§ **TASK REQUIREMENTS**
The full listing needs to be output exactly.

§ **COLLECTED DATA**
- - - - - - -

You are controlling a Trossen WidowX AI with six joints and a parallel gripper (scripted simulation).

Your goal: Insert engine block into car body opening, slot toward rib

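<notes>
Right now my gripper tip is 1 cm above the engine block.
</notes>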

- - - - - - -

§ **ANSWER SECTION**
You are controlling a Trossen WidowX AI with six joints and a parallel gripper (scripted simulation).

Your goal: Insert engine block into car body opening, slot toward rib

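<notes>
Right now my gripper tip is 1 cm above the engine block.
</notes>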

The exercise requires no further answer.